TASK GOAL>
Of the lines below, copy those that hold the word "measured".

STORED DATA>

★ ★ ★ ★ ★ ★ ★

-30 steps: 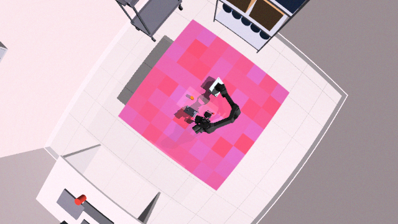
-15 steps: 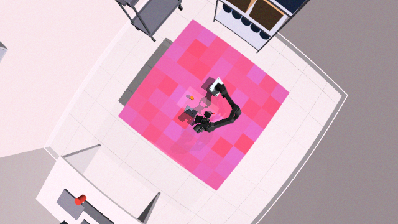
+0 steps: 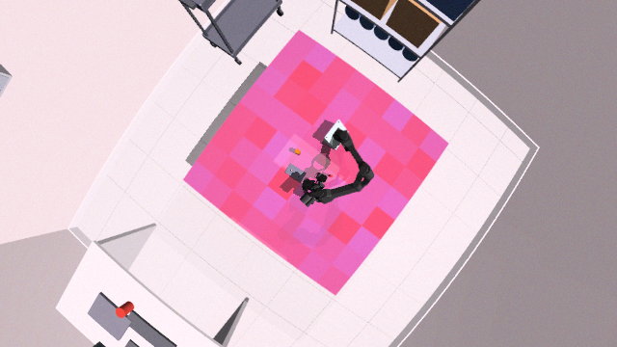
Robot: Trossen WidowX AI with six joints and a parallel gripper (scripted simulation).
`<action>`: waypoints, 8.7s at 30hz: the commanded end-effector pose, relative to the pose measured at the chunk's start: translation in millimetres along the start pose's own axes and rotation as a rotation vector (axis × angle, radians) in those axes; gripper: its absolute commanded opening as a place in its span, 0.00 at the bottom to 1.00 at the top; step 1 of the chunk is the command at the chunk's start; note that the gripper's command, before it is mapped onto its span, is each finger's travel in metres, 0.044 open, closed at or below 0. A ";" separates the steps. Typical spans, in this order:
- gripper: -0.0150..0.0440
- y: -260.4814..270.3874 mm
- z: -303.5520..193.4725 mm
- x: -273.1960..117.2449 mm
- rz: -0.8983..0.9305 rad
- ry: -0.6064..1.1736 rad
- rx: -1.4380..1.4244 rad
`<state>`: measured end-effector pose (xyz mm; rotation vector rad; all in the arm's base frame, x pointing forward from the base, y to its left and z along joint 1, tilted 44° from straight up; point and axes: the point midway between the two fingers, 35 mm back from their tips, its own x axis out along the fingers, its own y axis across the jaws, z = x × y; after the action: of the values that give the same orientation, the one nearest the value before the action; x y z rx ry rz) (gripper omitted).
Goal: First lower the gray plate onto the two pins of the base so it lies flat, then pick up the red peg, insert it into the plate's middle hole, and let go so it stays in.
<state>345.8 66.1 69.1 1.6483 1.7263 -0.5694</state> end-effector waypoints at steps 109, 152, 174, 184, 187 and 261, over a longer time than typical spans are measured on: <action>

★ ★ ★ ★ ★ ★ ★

RESULT FOR THIS EXERCISE>
`<action>`: waypoints, 8.7s at 30hz: the commanded end-effector pose, relative to the pose measured at the chunk's start: translation in millimetres along the start pose's own axes and rotation as a rotation vector (axis × angle, radians) in those axes; gripper: its absolute commanded opening as a place in its span, 0.00 at the bottom to 1.00 at the top; step 1 of the chunk is the command at the chunk's start; note that the gripper's command, before it is mapped onto its span, is each finger's travel in metres, 0.044 open, closed at or below 0. A ";" separates the steps. Typical spans, in this order:
`<state>`: measured end-effector pose (xyz mm; rotation vector rad; all in the arm's base frame, x pointing forward from the base, y to its left and z along joint 1, tilted 44° from straight up; point and axes: the point midway between the two fingers, 35 mm back from their tips, its own x axis out along the fingers, its own y axis across the jaws, z = x × y; after the action: of the values that give the same orientation, the one nearest the value before the action; x y z rx ry rz) (gripper omitted).
<state>345.8 66.1 69.1 1.6483 1.7263 -0.5694</state> end-effector waypoints at steps 109, 152, 174, 184, 187 and 261, over a longer time than typical spans are measured on: <action>

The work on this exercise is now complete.